▶ WORK INSTRUCTION: Each line below has to be output exactly, from first to last.

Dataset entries
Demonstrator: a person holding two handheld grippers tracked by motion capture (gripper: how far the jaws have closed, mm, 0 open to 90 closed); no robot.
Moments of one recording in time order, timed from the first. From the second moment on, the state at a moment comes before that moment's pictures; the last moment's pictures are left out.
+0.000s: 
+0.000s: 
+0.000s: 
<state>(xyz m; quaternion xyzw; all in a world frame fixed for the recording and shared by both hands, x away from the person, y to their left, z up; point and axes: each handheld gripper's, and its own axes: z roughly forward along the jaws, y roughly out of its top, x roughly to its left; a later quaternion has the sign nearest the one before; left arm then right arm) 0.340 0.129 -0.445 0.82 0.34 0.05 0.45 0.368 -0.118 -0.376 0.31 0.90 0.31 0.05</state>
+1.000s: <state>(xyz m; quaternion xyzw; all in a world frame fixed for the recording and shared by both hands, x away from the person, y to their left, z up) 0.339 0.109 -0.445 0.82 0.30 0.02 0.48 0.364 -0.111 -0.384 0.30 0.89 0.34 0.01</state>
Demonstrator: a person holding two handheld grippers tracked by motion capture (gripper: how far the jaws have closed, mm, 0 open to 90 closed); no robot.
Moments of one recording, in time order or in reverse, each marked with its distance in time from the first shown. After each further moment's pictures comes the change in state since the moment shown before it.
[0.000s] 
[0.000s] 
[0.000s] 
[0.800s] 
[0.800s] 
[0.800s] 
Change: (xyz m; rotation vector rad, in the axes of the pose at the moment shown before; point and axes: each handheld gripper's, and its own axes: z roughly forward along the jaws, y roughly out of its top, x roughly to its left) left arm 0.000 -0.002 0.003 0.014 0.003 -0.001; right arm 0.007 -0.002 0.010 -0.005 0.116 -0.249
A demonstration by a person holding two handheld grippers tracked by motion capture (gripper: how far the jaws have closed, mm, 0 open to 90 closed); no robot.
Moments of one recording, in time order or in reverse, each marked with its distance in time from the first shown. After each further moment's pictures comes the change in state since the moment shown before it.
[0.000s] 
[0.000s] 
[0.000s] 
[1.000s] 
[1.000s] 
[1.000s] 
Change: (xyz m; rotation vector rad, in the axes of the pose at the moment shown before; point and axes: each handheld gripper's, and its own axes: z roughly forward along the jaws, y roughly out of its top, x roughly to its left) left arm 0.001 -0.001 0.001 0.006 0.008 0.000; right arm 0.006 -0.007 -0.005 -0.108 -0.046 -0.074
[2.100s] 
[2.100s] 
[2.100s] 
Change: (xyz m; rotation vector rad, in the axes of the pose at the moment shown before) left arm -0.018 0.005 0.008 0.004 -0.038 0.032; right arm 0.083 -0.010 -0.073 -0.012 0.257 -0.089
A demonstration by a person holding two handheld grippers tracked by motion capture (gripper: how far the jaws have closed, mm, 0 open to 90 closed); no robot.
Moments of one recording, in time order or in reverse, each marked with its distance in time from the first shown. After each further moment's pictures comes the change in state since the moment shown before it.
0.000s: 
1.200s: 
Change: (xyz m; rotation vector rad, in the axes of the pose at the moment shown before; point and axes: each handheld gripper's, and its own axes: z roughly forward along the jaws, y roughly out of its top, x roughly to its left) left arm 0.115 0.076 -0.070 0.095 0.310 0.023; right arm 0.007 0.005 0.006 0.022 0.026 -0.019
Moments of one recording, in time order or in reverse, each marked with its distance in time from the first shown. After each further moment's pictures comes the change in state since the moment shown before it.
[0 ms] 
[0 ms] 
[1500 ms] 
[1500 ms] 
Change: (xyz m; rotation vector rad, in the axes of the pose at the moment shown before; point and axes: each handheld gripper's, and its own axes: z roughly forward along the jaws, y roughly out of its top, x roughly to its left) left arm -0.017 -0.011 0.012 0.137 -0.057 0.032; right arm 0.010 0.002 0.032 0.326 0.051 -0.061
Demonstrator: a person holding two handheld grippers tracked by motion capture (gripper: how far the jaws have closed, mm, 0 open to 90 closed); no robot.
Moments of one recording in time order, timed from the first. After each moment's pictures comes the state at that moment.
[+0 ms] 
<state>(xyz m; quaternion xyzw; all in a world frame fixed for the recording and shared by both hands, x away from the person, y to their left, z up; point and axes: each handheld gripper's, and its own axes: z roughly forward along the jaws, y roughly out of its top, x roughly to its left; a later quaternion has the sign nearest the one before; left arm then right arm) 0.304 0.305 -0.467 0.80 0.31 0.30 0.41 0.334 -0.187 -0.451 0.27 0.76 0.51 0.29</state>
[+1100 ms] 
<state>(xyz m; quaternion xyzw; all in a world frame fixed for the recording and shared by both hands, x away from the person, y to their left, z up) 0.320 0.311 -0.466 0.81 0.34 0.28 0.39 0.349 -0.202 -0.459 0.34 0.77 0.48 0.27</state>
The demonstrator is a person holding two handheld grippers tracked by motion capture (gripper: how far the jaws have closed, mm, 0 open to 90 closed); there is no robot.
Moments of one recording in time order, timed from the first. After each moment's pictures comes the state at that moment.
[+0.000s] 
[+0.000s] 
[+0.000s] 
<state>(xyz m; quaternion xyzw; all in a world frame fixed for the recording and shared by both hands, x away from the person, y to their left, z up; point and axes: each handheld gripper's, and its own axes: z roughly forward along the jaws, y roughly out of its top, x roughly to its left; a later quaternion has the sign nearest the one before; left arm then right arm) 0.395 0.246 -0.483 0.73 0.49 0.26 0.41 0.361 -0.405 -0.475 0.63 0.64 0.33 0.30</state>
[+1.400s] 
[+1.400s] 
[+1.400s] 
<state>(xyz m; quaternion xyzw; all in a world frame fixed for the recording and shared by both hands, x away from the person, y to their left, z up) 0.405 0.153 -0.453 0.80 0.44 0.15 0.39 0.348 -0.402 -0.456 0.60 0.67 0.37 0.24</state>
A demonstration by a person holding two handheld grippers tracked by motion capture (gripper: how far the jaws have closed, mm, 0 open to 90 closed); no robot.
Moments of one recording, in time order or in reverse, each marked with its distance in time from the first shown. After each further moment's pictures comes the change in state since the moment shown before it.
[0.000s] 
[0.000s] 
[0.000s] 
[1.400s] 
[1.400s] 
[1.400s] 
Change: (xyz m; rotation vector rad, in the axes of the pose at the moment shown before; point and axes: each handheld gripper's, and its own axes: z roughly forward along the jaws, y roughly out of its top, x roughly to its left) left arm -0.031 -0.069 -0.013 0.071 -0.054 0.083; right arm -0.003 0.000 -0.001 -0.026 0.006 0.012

▶ EXPECTED ANSWER:
Demonstrator: a person holding two handheld grippers tracked by motion capture (gripper: how far the jaws have closed, mm, 0 open to 90 closed); no robot.
Moments of one recording in time order, timed from the first. From the second moment on, the state at a moment comes before that moment's pictures; the last moment's pictures are left out.
+0.000s: 
+0.000s: 
+0.000s: 
<state>(xyz m; quaternion xyzw; all in a world frame fixed for the recording and shared by both hands, x away from the person, y to their left, z up; point and axes: each handheld gripper's, and its own axes: z roughly forward along the jaws, y roughly out of its top, x roughly to its left; a later quaternion has the sign nearest the one before; left arm then right arm) 0.340 0.129 -0.445 0.82 0.34 0.05 0.45 0.368 -0.118 -0.376 0.31 0.90 0.31 0.05</state>
+1.000s: <state>(xyz m; quaternion xyzw; all in a world frame fixed for the recording and shared by both hands, x away from the person, y to their left, z up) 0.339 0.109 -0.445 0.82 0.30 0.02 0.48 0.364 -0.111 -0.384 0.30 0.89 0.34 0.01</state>
Demonstrator: a person holding two handheld grippers tracked by motion capture (gripper: how far the jaws have closed, mm, 0 open to 90 closed); no robot.
Moments of one recording, in time order or in reverse, each marked with its distance in time from the first shown. After each further moment's pictures comes the change in state since the moment shown before it.
[0.000s] 
[0.000s] 
[0.000s] 
[0.800s] 
[0.800s] 
[0.800s] 
Change: (xyz m; rotation vector rad, in the axes of the pose at the moment shown before; point and axes: each handheld gripper's, and its own axes: z roughly forward along the jaws, y roughly out of its top, x roughly to its left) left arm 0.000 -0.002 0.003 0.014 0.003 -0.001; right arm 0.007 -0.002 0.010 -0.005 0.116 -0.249
A demonstration by a person holding two handheld grippers tracked by motion capture (gripper: how far the jaws have closed, mm, 0 open to 90 closed); no robot.
Moments of one recording, in time order or in reverse, each marked with its distance in time from the first shown. After each further moment's pictures comes the change in state since the moment shown before it.
[0.000s] 
[0.000s] 
[0.000s] 
[1.000s] 
[1.000s] 
[1.000s] 
Change: (xyz m; rotation vector rad, in the axes of the pose at the moment shown before; point and axes: each handheld gripper's, and its own axes: z roughly forward along the jaws, y roughly out of its top, x roughly to its left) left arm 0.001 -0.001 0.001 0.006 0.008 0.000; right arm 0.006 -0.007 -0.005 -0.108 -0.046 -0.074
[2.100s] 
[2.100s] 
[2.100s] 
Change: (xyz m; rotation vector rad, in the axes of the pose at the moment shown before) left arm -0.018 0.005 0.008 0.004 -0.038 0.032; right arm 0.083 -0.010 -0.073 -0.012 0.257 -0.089
A demonstration by a person holding two handheld grippers tracked by motion capture (gripper: how far the jaws have closed, mm, 0 open to 90 closed); no robot.
Moments of one recording, in time order or in reverse, each marked with its distance in time from the first shown. After each further moment's pictures comes the change in state since the moment shown before it.
0.000s: 
1.200s: 
Change: (xyz m; rotation vector rad, in the axes of the pose at the moment shown before; point and axes: each handheld gripper's, and its own axes: z roughly forward along the jaws, y roughly out of its top, x roughly to its left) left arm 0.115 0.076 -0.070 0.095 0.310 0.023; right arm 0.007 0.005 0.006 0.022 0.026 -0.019
Moments of one recording, in time order or in reverse, each marked with its distance in time from the first shown. After each further moment's pictures comes the change in state since the moment shown before it.
[0 ms] 
[0 ms] 
[1500 ms] 
[1500 ms] 
Change: (xyz m; rotation vector rad, in the axes of the pose at the moment shown before; point and axes: each handheld gripper's, and its own axes: z roughly forward along the jaws, y roughly out of its top, x roughly to its left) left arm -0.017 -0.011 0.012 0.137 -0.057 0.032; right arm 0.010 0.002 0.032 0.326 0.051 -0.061
Demonstrator: a person holding two handheld grippers tracked by motion capture (gripper: how far the jaws have closed, mm, 0 open to 90 closed); no robot.
Moments of one recording in time order, timed from the first. After each moment's pictures comes the state at that moment.
[+0 ms] 
<state>(xyz m; quaternion xyzw; all in a world frame fixed for the recording and shared by both hands, x away from the person, y to their left, z up; point and axes: each handheld gripper's, and its own axes: z roughly forward along the jaws, y roughly out of its top, x roughly to its left; a later quaternion has the sign nearest the one before; left arm then right arm) 0.304 0.305 -0.467 0.80 0.31 0.30 0.41 0.334 -0.187 -0.451 0.27 0.76 0.51 0.29</state>
[+1100 ms] 
<state>(xyz m; quaternion xyzw; all in a world frame fixed for the recording and shared by both hands, x away from the person, y to their left, z up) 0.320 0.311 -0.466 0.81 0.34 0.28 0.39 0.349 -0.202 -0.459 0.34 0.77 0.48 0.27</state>
The demonstrator is a person holding two handheld grippers tracked by motion capture (gripper: how far the jaws have closed, mm, 0 open to 90 closed); there is no robot.
Moments of one recording in time order, timed from the first. After each moment's pictures comes the state at that moment.
[+0.000s] 
[+0.000s] 
[+0.000s] 
<state>(xyz m; quaternion xyzw; all in a world frame fixed for the recording and shared by both hands, x away from the person, y to their left, z up; point and axes: each handheld gripper's, and its own axes: z roughly forward along the jaws, y roughly out of its top, x roughly to its left; a later quaternion has the sign nearest the one before; left arm then right arm) 0.395 0.246 -0.483 0.73 0.49 0.26 0.41 0.361 -0.405 -0.475 0.63 0.64 0.33 0.30</state>
[+1.400s] 
[+1.400s] 
[+1.400s] 
<state>(xyz m; quaternion xyzw; all in a world frame fixed for the recording and shared by both hands, x away from the person, y to their left, z up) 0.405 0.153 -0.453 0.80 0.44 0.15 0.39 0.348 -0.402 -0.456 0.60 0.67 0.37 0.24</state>
A demonstration by a person holding two handheld grippers tracked by motion capture (gripper: how far the jaws have closed, mm, 0 open to 90 closed); no robot.
Moments of one recording, in time order or in reverse, each marked with its distance in time from the first shown. After each further moment's pictures comes the change in state since the moment shown before it.
[0.000s] 
[0.000s] 
[0.000s] 
[1.400s] 
[1.400s] 
[1.400s] 
Change: (xyz m; rotation vector rad, in the axes of the pose at the moment shown before; point and axes: each handheld gripper's, and its own axes: z roughly forward along the jaws, y roughly out of its top, x roughly to its left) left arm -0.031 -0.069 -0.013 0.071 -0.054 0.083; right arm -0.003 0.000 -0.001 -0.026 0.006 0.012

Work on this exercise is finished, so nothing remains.